Data entries:
>>>

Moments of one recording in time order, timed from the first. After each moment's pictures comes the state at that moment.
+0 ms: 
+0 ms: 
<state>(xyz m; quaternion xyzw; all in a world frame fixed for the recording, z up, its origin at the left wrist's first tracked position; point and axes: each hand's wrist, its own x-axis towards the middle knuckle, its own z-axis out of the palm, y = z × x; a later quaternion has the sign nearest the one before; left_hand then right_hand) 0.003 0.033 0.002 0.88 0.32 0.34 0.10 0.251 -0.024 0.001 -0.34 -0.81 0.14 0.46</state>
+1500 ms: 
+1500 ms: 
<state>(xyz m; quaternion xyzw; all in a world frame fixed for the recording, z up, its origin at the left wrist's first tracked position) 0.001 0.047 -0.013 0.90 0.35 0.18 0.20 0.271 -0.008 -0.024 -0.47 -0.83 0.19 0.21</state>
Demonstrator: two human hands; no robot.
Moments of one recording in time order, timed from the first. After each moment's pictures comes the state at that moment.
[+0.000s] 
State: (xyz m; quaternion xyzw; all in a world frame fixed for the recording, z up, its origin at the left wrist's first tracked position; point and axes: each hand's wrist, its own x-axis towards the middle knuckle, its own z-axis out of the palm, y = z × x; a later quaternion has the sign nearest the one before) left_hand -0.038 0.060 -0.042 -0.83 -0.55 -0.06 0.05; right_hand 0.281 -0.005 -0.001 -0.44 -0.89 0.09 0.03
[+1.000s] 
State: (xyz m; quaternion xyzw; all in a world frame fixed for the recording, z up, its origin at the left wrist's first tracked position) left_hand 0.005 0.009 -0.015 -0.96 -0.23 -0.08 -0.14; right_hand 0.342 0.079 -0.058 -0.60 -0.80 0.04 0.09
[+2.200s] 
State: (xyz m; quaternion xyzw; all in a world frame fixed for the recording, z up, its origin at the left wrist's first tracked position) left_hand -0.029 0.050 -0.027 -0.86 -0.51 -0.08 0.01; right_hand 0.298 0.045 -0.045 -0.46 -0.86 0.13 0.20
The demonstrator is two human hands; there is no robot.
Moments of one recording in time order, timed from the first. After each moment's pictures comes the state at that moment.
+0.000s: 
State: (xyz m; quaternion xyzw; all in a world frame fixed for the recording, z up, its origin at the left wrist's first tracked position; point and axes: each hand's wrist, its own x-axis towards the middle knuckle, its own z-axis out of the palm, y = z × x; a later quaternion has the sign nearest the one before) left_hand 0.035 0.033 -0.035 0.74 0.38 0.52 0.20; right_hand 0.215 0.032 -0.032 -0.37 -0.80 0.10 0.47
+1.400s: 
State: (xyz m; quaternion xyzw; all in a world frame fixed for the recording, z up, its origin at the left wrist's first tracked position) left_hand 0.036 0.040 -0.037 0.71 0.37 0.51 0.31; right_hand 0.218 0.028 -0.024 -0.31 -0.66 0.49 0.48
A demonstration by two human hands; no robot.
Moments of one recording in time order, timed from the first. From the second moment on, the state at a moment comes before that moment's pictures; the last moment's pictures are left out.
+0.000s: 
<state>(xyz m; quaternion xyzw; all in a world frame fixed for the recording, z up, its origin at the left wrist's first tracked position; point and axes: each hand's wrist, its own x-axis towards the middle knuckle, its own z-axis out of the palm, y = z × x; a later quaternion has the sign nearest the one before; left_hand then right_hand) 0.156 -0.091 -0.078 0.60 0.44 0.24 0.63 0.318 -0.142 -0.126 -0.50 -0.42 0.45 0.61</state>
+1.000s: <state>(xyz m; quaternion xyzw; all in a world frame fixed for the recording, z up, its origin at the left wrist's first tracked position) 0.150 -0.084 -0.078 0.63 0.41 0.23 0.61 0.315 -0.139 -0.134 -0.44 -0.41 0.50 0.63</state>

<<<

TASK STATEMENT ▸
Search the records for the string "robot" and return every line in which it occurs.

SOLUTION TO THIS PROBLEM ▸
Demonstrator: two human hands; no robot.
The demonstrator is two human hands; there is no robot.
A demonstration by two human hands; no robot.

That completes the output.